▶ [Exercise]: Copy every line of the listing exactly.

▶ [The data]:

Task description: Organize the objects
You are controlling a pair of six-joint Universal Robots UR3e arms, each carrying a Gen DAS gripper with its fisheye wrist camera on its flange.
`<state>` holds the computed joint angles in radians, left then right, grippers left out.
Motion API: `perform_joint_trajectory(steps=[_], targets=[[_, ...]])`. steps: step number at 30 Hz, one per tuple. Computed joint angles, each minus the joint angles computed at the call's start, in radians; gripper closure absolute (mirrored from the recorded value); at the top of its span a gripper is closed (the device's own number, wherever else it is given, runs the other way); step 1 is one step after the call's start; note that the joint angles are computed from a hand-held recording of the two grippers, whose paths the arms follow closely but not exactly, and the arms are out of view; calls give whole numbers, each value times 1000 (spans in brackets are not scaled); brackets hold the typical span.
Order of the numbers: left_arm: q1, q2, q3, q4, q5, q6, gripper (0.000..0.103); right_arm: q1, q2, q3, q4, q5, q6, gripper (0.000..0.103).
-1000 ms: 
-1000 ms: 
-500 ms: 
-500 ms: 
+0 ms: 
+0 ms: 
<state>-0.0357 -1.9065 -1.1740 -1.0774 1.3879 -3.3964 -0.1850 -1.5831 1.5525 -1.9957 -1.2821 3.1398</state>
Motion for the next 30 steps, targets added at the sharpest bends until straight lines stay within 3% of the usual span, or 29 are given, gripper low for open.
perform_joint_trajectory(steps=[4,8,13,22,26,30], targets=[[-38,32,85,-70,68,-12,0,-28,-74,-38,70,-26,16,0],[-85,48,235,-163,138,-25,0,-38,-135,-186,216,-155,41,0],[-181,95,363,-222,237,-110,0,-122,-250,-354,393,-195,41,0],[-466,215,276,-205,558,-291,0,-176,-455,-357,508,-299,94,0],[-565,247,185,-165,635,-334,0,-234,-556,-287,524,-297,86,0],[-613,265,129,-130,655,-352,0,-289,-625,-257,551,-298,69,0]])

▶ [Response]:
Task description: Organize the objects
You are controlling a pair of six-joint Universal Robots UR3e arms, each carrying a Gen DAS gripper with its fisheye wrist camera on its flange.
`<state>` holds the computed joint angles in radians, left then right, grippers left out.
Motion API: `perform_joint_trajectory(steps=[_], targets=[[_, ...]])`. steps: step number at 30 Hz, one per tuple. Computed joint angles, each minus the joint angles computed at the call's start, in radians; gripper closure absolute (mirrored from the recorded value); at the top of its span a gripper is closed (the device's own number, wherever else it is given, runs the other way); step 1 is one step after the call's start; note that the joint angles are computed from a hand-held recording of the two grippers, whose paths the arms follow closely but not exactly, and the arms are out of view; calls give whole numbers, each value times 1000 (spans in brackets are not scaled); brackets hold the typical span.
Order of the numbers: left_arm: q1, q2, q3, q4, q5, q6, gripper (0.000..0.103); right_arm: q1, q2, q3, q4, q5, q6, gripper (0.000..0.103).
-1000 ms: 
-1000 ms: 
-500 ms: 
-500 ms: 
+0 ms: 
+0 ms: 
<state>-0.0357 -1.9065 -1.1740 -1.0774 1.3879 -3.3964 -0.1850 -1.5831 1.5525 -1.9957 -1.2821 3.1398</state>
Motion for the next 30 steps, targets added at the sharpest bends until straight lines stay within 3% of the usual span, or 29 are given, gripper low for open.
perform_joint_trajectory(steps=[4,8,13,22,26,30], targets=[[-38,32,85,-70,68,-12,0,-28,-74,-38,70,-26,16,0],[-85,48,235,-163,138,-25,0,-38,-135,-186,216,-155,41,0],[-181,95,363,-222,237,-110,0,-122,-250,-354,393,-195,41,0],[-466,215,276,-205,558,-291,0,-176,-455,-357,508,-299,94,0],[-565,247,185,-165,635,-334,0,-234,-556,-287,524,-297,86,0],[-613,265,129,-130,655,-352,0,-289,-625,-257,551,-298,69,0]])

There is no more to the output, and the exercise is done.